ACTIVITY →
Repeat precisely the span of lines below that opens with the line containing "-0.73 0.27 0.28" and closes with the line containing "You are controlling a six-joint", both included.

Records excerpted from a collection
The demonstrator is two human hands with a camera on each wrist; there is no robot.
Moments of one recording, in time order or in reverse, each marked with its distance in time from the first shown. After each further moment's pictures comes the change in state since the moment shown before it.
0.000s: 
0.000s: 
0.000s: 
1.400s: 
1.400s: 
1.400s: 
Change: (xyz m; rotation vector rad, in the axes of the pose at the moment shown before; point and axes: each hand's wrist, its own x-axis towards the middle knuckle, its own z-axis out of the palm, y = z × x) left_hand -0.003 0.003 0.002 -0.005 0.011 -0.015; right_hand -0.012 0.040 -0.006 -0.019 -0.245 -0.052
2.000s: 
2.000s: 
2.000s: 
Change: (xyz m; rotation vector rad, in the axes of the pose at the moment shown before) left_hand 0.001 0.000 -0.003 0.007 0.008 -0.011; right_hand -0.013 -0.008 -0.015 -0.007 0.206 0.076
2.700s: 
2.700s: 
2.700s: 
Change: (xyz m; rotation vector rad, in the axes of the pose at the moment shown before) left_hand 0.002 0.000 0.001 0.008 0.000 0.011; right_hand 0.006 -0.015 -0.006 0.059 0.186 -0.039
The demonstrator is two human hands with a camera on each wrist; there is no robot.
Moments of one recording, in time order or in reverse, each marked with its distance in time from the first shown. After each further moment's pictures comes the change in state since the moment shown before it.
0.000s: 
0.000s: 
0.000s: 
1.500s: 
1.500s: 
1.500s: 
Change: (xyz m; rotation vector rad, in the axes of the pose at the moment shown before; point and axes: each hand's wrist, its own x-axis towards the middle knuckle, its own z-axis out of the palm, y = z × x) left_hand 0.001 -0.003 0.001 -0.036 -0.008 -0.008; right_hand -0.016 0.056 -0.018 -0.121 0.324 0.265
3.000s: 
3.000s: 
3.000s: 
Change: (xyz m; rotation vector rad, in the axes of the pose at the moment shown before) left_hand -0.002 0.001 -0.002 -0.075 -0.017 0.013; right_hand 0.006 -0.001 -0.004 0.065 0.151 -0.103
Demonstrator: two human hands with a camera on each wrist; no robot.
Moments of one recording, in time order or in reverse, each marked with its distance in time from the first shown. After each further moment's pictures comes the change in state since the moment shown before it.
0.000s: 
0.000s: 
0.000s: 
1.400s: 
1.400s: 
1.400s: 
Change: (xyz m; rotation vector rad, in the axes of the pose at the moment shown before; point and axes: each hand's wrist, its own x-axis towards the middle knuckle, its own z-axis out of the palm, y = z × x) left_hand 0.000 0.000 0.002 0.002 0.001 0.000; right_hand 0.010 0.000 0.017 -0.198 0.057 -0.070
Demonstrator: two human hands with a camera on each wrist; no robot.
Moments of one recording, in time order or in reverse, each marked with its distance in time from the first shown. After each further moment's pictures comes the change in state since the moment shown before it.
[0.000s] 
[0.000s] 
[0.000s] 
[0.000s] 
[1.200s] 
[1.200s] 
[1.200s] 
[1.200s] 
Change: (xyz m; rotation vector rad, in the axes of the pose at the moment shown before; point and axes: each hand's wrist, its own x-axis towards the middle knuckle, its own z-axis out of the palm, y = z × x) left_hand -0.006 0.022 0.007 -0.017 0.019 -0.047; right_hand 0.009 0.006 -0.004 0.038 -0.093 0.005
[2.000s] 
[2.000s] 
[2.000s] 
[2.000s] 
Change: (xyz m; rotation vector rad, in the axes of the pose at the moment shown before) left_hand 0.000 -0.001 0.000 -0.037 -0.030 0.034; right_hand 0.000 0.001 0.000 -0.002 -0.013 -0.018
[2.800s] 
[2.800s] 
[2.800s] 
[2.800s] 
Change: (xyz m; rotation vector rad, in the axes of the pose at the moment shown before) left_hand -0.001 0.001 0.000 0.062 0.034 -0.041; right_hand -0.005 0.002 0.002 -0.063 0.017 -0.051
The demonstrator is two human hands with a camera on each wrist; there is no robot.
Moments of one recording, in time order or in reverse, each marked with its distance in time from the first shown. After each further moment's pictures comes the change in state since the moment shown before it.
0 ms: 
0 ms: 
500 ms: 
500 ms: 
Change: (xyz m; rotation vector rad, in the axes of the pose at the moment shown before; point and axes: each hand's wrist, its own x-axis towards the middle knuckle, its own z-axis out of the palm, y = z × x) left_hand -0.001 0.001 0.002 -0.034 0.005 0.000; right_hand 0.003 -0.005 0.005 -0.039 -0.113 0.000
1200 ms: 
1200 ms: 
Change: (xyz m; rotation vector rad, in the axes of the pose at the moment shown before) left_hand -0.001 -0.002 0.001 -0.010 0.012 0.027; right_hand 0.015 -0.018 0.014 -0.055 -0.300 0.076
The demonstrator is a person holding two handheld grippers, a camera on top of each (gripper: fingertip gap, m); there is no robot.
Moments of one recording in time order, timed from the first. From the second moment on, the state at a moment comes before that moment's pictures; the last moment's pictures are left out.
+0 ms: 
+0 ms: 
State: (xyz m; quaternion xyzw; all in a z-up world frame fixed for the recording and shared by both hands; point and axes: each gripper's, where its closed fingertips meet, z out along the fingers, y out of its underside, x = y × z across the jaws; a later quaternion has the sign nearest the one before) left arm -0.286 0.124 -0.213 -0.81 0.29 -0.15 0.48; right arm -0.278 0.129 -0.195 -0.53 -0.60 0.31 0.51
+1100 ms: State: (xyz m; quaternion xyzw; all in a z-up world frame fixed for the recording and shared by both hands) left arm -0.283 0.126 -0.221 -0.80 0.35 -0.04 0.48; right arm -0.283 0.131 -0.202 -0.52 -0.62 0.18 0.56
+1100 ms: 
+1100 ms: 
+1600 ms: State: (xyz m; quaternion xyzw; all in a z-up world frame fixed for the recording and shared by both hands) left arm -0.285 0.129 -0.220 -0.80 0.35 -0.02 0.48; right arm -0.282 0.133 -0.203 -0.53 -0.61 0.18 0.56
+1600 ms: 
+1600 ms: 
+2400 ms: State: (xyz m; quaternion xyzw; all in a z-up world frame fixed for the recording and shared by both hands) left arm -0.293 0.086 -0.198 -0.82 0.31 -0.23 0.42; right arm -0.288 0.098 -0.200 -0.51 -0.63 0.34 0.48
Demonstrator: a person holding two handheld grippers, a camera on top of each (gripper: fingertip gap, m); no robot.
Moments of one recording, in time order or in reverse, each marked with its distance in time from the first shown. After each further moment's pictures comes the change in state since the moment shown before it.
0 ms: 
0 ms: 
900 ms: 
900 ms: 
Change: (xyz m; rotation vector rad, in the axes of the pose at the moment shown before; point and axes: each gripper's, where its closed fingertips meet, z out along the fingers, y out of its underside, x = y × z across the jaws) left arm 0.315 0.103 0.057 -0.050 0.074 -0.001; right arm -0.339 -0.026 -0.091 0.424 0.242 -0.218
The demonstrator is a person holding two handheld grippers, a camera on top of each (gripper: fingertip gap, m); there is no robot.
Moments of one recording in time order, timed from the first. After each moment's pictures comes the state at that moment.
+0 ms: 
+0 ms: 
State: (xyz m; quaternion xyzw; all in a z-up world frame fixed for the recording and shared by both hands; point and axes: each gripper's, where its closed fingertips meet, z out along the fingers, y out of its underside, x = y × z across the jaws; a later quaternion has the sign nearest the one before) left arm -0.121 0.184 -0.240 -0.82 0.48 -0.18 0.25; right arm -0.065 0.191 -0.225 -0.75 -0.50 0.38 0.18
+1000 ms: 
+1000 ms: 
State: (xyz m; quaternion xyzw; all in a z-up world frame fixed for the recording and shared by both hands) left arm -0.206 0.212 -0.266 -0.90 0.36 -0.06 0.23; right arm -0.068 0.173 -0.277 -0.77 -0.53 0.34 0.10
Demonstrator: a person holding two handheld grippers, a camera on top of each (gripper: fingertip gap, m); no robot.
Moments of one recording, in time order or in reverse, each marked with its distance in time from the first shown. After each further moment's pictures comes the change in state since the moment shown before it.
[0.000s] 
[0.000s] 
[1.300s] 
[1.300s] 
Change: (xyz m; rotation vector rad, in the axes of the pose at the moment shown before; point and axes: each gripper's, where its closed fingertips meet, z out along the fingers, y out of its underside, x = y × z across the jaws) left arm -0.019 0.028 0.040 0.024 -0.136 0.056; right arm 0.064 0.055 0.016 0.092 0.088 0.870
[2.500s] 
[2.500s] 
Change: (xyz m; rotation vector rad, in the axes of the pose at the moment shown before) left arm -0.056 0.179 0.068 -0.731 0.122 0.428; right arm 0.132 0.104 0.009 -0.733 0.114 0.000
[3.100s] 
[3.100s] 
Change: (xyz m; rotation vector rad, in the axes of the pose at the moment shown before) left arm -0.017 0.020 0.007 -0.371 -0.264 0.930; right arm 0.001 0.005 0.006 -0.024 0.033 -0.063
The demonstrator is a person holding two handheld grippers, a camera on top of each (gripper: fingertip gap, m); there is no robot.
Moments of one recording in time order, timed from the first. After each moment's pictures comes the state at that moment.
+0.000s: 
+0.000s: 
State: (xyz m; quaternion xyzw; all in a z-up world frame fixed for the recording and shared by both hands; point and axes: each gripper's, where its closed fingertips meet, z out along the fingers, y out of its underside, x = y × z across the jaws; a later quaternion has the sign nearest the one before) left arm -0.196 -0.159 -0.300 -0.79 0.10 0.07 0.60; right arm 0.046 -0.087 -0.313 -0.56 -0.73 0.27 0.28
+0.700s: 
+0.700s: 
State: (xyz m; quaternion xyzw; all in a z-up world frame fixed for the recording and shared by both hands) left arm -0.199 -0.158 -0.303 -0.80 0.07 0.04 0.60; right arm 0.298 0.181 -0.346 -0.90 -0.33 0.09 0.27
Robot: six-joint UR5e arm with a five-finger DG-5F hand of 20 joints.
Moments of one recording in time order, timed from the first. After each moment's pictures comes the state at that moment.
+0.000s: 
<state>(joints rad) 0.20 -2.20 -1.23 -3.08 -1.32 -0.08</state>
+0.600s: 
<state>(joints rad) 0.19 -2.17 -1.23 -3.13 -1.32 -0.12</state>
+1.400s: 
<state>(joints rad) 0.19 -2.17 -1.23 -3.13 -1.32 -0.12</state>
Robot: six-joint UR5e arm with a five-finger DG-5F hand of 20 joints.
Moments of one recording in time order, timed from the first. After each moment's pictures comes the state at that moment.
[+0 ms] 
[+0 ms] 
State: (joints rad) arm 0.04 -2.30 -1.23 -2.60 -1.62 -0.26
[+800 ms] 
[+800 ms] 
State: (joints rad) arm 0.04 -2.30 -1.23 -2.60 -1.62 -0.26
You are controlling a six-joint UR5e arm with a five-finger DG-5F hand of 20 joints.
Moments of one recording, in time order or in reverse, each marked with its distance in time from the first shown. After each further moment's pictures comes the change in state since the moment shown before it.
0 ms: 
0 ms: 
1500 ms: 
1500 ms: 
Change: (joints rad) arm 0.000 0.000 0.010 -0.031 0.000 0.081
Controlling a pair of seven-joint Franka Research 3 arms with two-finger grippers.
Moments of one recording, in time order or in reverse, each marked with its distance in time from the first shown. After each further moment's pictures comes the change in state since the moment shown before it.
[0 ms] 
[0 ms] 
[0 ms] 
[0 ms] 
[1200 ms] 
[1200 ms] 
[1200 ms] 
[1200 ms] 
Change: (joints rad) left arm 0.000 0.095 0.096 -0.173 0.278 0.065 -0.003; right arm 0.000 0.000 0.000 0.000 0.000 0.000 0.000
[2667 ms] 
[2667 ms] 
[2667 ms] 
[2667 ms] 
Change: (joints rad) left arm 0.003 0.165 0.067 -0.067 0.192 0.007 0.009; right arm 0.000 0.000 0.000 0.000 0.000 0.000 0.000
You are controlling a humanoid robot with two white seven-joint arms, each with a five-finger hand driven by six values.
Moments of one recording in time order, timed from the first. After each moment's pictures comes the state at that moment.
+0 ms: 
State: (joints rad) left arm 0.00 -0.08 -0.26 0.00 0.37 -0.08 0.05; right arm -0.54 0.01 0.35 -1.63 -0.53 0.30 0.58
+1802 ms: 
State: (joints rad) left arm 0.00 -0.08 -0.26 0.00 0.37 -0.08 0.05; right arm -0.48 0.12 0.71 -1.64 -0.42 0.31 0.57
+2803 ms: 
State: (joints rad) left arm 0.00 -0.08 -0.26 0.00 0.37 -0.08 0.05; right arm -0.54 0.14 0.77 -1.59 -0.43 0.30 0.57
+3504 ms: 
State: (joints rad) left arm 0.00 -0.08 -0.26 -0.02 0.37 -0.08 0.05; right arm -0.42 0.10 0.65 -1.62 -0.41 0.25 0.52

RESPONSE AREA →
State: (xyz m; quaternion xyzw; all in a z-up world frame fixed for the recording and shared by both hands; point and axes: each gripper's, where its closed fingertips meet, z out along the fingers, y out of its underside, x = y × z across the jaws; a later quaternion has the sign nearest the one before) left arm -0.196 -0.159 -0.300 -0.79 0.10 0.07 0.60; right arm 0.046 -0.087 -0.313 -0.56 -0.73 0.27 0.28
+0.700s: 
+0.700s: 
State: (xyz m; quaternion xyzw; all in a z-up world frame fixed for the recording and shared by both hands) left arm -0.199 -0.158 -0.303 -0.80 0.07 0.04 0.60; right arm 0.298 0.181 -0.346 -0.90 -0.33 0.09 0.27
Robot: six-joint UR5e arm with a five-finger DG-5F hand of 20 joints.
Moments of one recording in time order, timed from the first. After each moment's pictures comes the state at that moment.
+0.000s: 
<state>(joints rad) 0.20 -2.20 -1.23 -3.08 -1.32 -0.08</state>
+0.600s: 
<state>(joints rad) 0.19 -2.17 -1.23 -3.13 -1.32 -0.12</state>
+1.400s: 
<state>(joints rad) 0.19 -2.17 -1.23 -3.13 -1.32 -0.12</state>
Robot: six-joint UR5e arm with a five-finger DG-5F hand of 20 joints.
Moments of one recording in time order, timed from the first. After each moment's pictures comes the state at that moment.
[+0 ms] 
[+0 ms] 
State: (joints rad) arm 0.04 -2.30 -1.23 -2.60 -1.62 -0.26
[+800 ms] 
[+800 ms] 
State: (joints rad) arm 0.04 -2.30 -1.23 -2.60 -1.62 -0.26
You are controlling a six-joint UR5e arm with a five-finger DG-5F hand of 20 joints.

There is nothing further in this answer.